■ **EXERCISE PROMPT**:
Search the entries below for the word "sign", then copy each line in which it is found.

· · · · · · ·

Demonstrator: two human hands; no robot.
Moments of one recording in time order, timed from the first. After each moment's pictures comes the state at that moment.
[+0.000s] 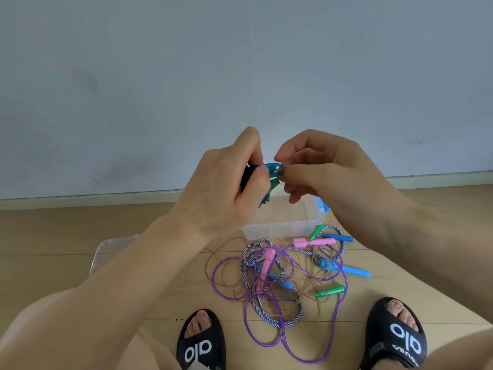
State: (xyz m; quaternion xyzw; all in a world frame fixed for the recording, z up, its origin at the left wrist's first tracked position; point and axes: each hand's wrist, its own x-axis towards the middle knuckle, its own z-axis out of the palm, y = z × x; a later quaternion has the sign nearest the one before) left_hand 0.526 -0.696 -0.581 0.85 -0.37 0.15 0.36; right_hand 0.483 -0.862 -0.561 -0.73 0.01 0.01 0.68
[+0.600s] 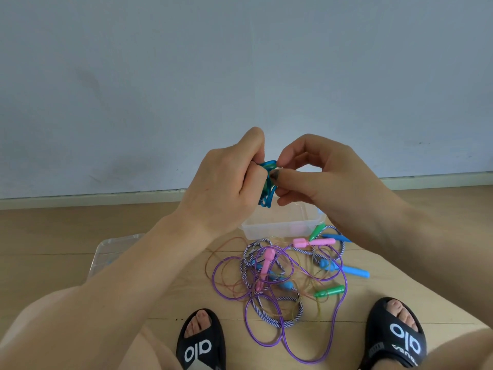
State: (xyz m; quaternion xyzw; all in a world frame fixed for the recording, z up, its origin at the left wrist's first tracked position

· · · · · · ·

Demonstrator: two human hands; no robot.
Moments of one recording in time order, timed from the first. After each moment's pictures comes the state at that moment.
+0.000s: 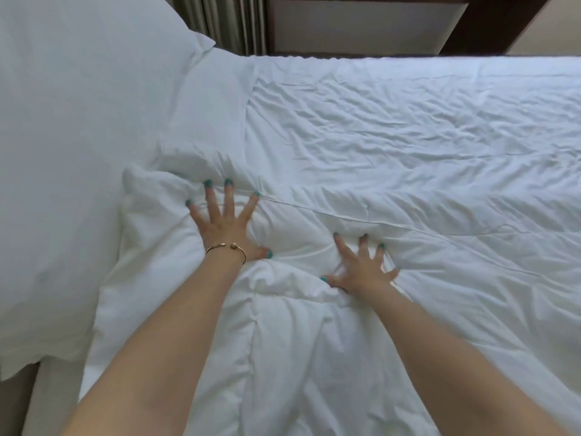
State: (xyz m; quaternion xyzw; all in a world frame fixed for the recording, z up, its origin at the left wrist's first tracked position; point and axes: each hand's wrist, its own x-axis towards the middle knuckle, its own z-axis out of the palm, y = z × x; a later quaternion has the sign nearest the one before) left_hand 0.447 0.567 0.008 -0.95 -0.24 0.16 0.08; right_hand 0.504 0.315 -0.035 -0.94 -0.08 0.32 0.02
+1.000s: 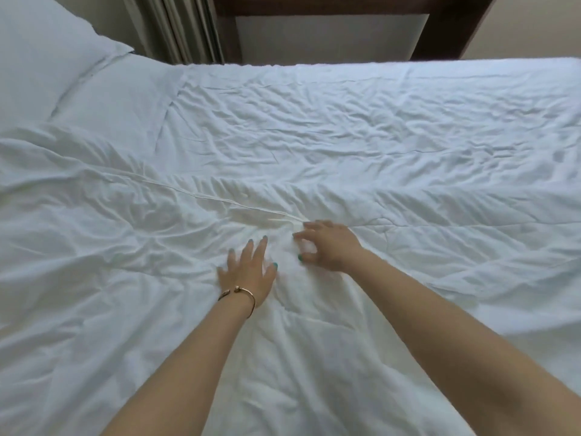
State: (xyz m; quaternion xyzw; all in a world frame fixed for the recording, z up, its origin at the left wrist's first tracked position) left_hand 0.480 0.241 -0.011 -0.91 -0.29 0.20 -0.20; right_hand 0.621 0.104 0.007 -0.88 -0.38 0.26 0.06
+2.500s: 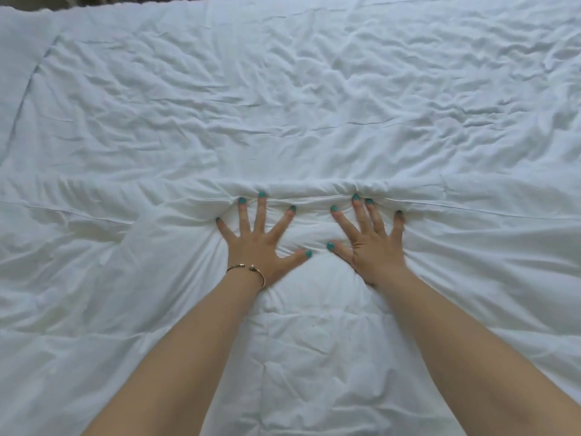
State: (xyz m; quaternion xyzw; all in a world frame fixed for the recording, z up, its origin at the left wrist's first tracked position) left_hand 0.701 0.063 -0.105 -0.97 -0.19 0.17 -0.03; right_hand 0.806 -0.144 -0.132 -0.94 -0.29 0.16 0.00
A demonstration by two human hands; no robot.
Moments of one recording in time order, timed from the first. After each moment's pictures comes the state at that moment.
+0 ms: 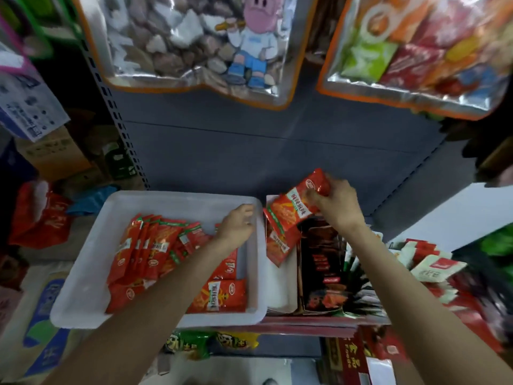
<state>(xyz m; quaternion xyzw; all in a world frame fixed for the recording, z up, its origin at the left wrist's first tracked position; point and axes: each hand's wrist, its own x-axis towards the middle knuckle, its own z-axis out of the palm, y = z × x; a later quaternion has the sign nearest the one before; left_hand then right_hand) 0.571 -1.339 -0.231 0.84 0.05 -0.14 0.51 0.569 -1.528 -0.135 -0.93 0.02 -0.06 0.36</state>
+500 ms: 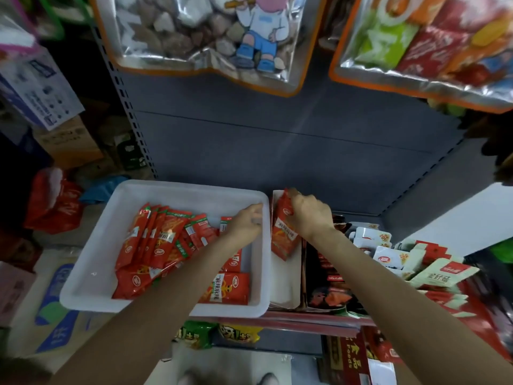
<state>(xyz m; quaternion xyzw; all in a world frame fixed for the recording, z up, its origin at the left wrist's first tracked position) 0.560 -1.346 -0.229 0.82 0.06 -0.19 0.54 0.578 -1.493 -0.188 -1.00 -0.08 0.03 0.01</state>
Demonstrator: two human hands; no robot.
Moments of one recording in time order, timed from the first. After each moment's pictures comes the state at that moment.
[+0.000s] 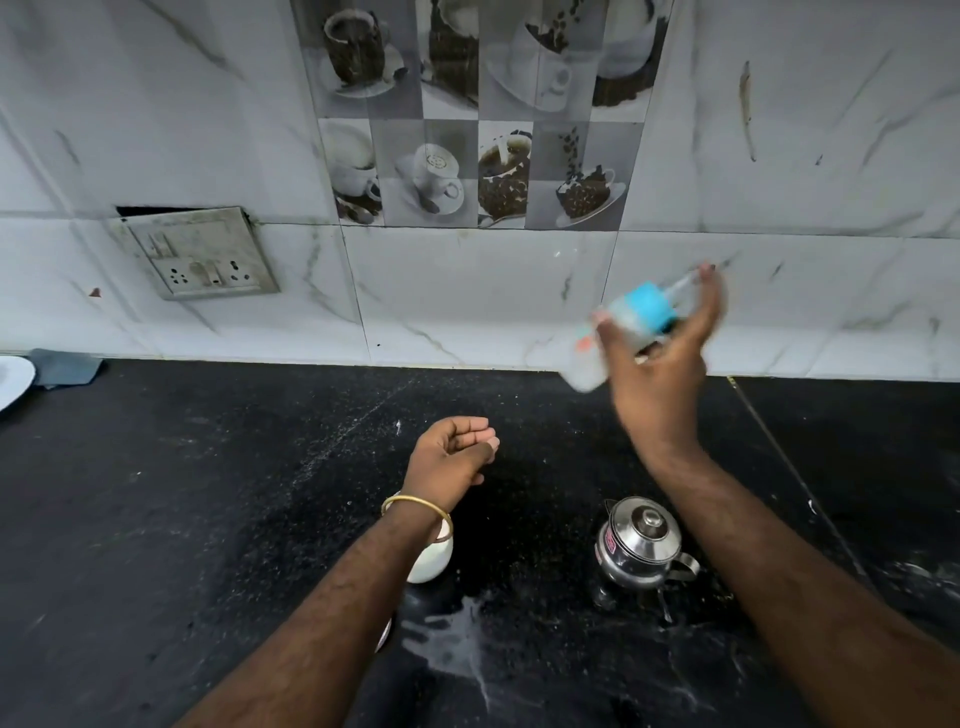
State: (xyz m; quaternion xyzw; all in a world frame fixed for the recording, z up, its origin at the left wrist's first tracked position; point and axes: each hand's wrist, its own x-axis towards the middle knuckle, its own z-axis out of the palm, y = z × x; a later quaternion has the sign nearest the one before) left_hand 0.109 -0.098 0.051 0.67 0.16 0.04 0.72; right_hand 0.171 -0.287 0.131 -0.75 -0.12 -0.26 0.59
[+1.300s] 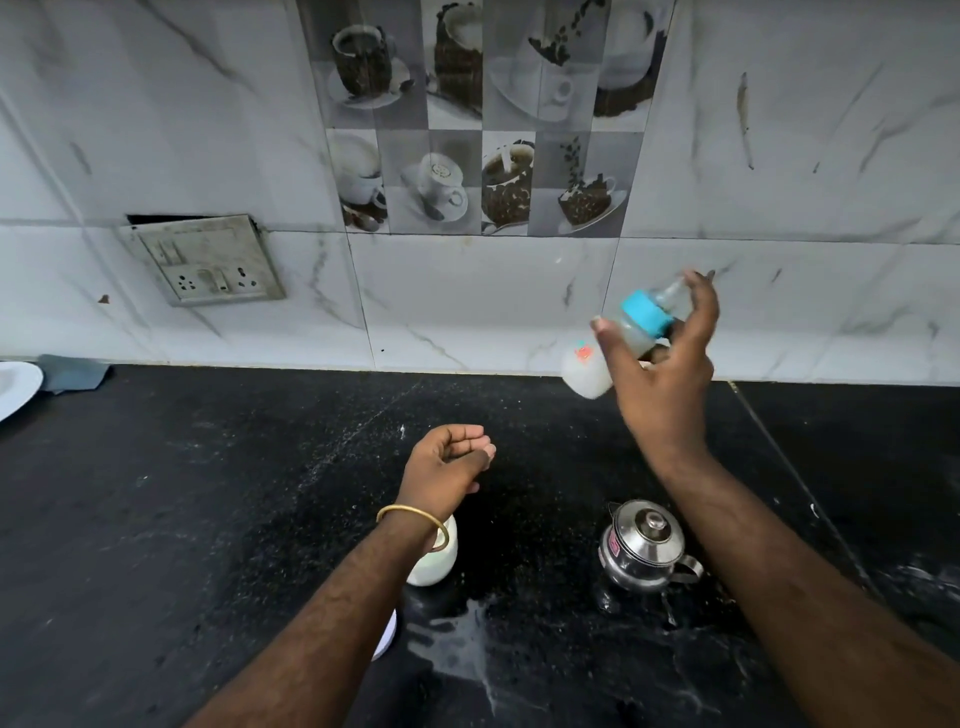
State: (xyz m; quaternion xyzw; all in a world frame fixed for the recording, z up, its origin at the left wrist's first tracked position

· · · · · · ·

■ **EXPECTED ANSWER**:
State: (xyz m; quaternion xyzw; all in a world frame fixed for the recording, z up, its origin at the left wrist's first tracked position; point and axes: each hand's wrist, its own x-axis towards the middle knuckle, its own z-axis out of the palm, y = z × x; a later quaternion has the sign nearest the one before) left_hand 0.526 -0.696 -0.581 0.85 -0.37 0.15 0.36; right_hand 0.483 -0.862 -0.561 -0.73 0.01 0.01 0.68
State: (xyz m; quaternion xyzw; all in a world frame fixed for the recording, z up, its origin at the left wrist's first tracked position; point and axes: each hand's wrist, its own x-axis towards the middle knuckle, its own z-axis out of the palm, y = z × x; a later quaternion has the sign nearest the one before) left_hand 0.447 0.567 0.008 -0.95 -0.24 0.16 0.08; right_hand 0.504 0.315 -0.035 -0.94 -0.08 0.32 0.02
<state>(xyz m; quaternion xyzw; all in a world frame fixed for the recording, z up, its origin at the left wrist's first tracked position; point and axes: each hand's wrist, its own x-axis towards the middle knuckle, its own z-axis out of the palm, y = z × x; a later quaternion has the sign nearest the one before; left_hand then right_hand) 0.571 -1.339 -0.231 0.84 0.05 -0.14 0.51 0.569 -1.528 -0.135 -0.93 0.02 -0.06 0.36</state>
State: (xyz m; quaternion xyzw; all in a world frame fixed for the recording, z up, its origin at the left wrist's first tracked position; point and axes: each hand's wrist, its own x-axis towards the middle knuckle, its own z-axis out of the palm, y = z × x; a later quaternion has the sign nearest the one before) left_hand 0.109 -0.098 0.051 0.67 0.16 0.04 0.72; right_hand 0.171 -0.287 0.131 -0.75 -0.12 -0.26 0.59

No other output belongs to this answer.